SRE NEWSLETTER

Issue #17 // March 5, 2021

Increment: Reliability
// increment.com
This months issue of Increment shares approaches to reliability and resiliency in our software, technologies, and teams, and offers perspectives on the realities of failure in the systems we build.
An Oral History of #hugops
// protocol.com
A little over 10 years ago, a group of operations-oriented engineers decided they were fed up with software developers who didn't care if their code actually worked. Those engineers created the Velocity Conference in order to band together and to come together as a community. That community sparked a revolution known as DevOps.
How We Minimized the Overhead of Kubernetes in our Job System
// datadoghq.com
Datadog, moved their job system to Kubernetes. It took substantially more CPU time than before, yet completed jobs at a 40-50% slower rate. This post describes how they solved this performance regression. The solution involved some performance experiment design, light performance tuning, and timing analysis to get back to parity.
How Etsy Prepared for Historic Volumes of Holiday Traffic in 2020
// codeascraft.com
For Etsy, 2020 was a year of unprecedented and volatile growth. Their site traffic leapt up in the second quarter, when lockdowns went into widespread effect, by an amount it normally would have taken several years to achieve. If they over-scaled, there was a risk of wasting money. If they under-scaled, it could have been much worse for their sellers.
Jonah Edwards - Internet Archive Infrastructure
// archive.org
[Video] Jonah Edwards runs the core infrastructure team at the Internet Archive. In this video he goes through the scale of the infrastructure that runs the Internet Archive.
Why You Should Take a Look at Nomad before Jumping on Kubernetes
// atodorov.me
A decent part of the proposals for a “new Kubernetes” are design choices made by Hashicorp's Nomad, which is a pretty underrated orchestrator, and drastically simpler.
Principles of a Good Product Roadmap
// productcrunch.substack.com
Can the characteristics of an agile roadmap be distilled into a set of universal principles? Principles help you assess an existing roadmap or create a roadmap with them in mind. The result is an attempt at defining agile roadmapping principles.
Microsoft previews Windows Server 2022
// theregister.com
Windows Server releases every three years or so, and continues to make progress on its goals of easier administration, removing reliance on the server desktop GUI, and stripping down the operating system so that most features are optional components.

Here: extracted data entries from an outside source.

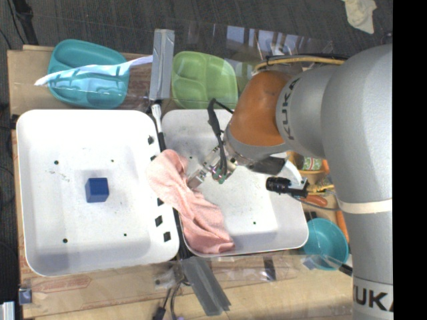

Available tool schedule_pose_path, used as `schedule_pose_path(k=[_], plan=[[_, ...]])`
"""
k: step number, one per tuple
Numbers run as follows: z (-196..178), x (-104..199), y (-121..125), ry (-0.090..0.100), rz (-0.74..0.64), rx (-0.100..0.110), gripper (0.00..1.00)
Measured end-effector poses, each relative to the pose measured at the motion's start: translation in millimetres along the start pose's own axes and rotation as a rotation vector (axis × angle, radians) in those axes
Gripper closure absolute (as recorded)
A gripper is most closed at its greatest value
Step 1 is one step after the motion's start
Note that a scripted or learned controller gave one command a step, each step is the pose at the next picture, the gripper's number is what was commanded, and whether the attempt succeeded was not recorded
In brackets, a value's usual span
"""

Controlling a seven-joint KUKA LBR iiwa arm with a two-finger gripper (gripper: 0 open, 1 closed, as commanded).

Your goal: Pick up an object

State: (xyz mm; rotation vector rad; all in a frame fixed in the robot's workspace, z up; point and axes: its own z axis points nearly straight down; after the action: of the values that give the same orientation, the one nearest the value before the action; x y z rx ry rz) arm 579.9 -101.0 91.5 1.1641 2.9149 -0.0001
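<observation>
Wooden bench, dark floor, two white bins: left bin has a blue cube sitting alone, right bin has a pink cloth slumped over the shared wall. The gripper is down right at the cloth's upper edge; can't tell its state from here. My worry: it pinches one loose fold and the cloth slides out, or snags on that wall.

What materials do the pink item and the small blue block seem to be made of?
The crumpled pink cloth looks like soft matte fabric: it folds and drapes over the wall between the bins. The small blue cube looks rigid, with sharp edges and a flat, even colour; plastic, foam or painted wood, I cannot tell which.
</observation>
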Motion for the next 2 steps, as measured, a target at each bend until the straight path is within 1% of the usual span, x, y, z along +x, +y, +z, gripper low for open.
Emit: schedule_pose_path(k=[1, 2], plan=[[0, -20, 23, 0.002, 0.251, 0.003, 0.0], [-38, 12, -10, 0.006, 0.054, 0.003, 0.0]])
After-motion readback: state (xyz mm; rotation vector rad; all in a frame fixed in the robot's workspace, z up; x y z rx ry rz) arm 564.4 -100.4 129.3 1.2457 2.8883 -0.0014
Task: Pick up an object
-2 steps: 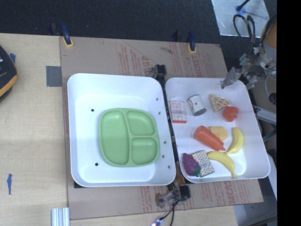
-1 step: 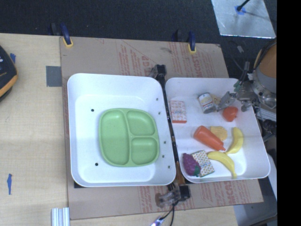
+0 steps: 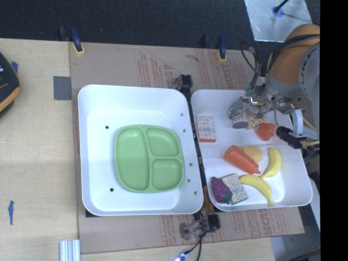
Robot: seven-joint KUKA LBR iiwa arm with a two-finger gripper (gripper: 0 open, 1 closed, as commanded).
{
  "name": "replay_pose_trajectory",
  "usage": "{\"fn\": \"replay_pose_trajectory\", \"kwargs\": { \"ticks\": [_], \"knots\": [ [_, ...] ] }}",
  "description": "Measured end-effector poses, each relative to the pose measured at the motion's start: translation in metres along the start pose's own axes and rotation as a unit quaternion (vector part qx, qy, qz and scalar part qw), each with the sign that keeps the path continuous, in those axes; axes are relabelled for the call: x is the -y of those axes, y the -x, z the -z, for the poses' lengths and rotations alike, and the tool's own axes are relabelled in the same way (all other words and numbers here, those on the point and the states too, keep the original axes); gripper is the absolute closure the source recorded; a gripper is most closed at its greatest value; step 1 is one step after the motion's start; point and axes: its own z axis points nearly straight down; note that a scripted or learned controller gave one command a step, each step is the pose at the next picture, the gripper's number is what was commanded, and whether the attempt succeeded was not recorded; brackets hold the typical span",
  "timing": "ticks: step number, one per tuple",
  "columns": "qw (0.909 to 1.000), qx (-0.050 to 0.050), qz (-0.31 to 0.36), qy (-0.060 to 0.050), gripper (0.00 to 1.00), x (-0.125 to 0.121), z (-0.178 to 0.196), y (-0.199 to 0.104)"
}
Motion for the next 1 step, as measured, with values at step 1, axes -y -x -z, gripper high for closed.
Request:
{"fn": "replay_pose_trajectory", "kwargs": {
  "ticks": [1],
  "knots": [
    [1.0,-0.001,-0.001,-0.004,0.0,0.099,-0.0037,0.0332]
  ]
}}
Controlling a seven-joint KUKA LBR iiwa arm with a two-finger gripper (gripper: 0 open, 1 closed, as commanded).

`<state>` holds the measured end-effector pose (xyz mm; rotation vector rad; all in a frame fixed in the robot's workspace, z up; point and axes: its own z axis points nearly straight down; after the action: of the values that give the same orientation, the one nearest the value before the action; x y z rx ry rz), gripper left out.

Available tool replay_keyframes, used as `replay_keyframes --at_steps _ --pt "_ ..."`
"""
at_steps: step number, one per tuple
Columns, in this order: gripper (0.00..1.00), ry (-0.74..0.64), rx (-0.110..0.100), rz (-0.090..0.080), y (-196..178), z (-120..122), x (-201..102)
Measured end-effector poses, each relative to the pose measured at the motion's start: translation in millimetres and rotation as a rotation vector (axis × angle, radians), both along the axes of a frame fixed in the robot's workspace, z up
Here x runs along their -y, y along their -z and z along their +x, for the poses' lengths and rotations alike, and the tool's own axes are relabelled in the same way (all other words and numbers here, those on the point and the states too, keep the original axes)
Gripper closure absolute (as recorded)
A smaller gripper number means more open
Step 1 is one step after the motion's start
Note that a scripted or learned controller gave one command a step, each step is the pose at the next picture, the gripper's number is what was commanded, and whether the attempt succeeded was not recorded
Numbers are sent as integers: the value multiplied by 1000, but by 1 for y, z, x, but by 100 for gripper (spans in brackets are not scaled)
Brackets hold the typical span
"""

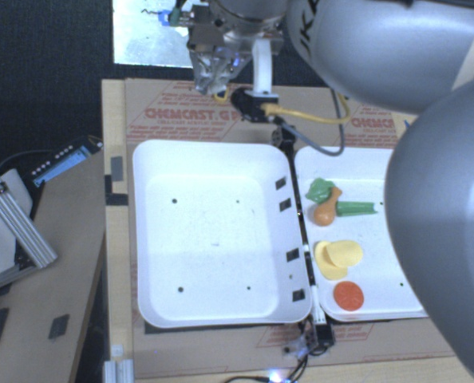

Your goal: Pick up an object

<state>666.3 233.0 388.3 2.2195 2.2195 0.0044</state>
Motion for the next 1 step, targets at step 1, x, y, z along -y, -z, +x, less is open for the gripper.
replay_keyframes --at_steps 1 --pt "100 -5 11 5 -123 2 -2"
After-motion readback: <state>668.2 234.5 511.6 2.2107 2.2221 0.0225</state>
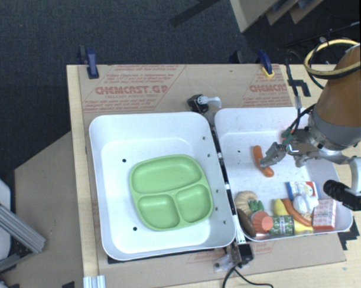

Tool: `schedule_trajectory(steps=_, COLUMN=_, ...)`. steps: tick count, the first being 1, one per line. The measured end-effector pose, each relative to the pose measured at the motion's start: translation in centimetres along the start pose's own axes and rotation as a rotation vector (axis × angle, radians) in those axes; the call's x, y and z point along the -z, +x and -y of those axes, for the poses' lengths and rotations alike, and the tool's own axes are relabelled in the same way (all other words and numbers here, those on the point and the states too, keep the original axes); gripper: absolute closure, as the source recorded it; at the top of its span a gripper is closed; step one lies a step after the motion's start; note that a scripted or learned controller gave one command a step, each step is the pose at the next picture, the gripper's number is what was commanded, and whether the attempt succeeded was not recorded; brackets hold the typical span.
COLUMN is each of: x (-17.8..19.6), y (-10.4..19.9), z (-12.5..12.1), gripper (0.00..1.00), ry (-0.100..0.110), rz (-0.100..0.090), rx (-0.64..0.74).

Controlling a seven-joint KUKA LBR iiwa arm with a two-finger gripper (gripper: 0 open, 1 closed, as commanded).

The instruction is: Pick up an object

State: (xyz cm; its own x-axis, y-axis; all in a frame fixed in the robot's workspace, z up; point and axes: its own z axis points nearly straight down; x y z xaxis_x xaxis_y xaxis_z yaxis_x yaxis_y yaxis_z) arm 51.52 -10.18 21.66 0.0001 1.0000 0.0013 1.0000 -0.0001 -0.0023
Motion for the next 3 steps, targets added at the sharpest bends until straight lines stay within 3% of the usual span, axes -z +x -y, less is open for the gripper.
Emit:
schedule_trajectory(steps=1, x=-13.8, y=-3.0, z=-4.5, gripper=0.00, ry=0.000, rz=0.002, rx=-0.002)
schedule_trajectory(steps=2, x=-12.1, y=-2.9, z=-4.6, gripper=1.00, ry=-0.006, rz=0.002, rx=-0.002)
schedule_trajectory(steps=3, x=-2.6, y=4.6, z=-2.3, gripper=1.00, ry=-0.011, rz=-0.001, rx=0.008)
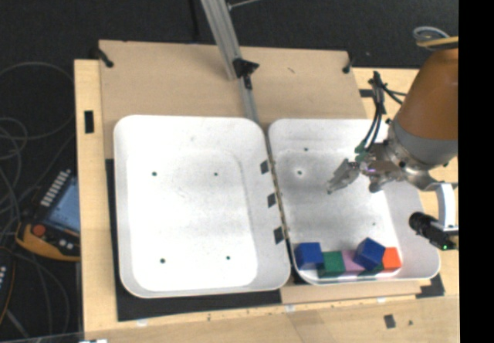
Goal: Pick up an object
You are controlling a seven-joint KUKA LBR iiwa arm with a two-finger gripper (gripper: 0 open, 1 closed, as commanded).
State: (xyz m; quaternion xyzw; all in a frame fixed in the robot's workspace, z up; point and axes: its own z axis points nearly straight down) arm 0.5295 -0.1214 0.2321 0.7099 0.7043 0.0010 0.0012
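Lying along the near wall of the right bin (309,140), blocks, blue (309,253), green (333,263), pink (352,262), blue (370,253), orange (391,258), well below the gripper (356,178), fingers spread apart, nothing between them, left bin (185,202) beside.

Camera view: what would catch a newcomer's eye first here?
The orange-banded arm reaches in from the right, its gripper over the middle of the right bin. Along that bin's near edge huddle bright blocks: two blue blocks, a green, a pink and an orange one.
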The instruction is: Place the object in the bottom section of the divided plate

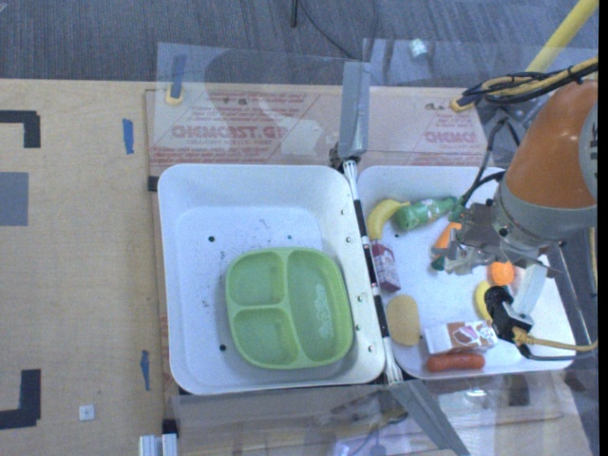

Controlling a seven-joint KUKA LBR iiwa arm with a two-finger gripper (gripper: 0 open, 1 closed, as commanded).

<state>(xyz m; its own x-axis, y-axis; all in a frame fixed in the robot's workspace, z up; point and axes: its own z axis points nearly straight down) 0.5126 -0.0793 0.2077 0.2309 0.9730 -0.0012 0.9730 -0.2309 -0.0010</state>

Retry Pattern in Microservices
// engineering.mercari.com
This blog post provides an understanding of the retry pattern used in microservices architecture, why it should be used, a few considerations while using the retry pattern, and how to use it in Python.
SolarWind, Enough with the Password Already!
// gru.gq
This is a discussion on the complexity of the SolarWind hack. Could SolarWind have been too difficult for the KGB to use them in an enablement operation? Yes. Of course, SolarWind wasn’t close to reaching that level.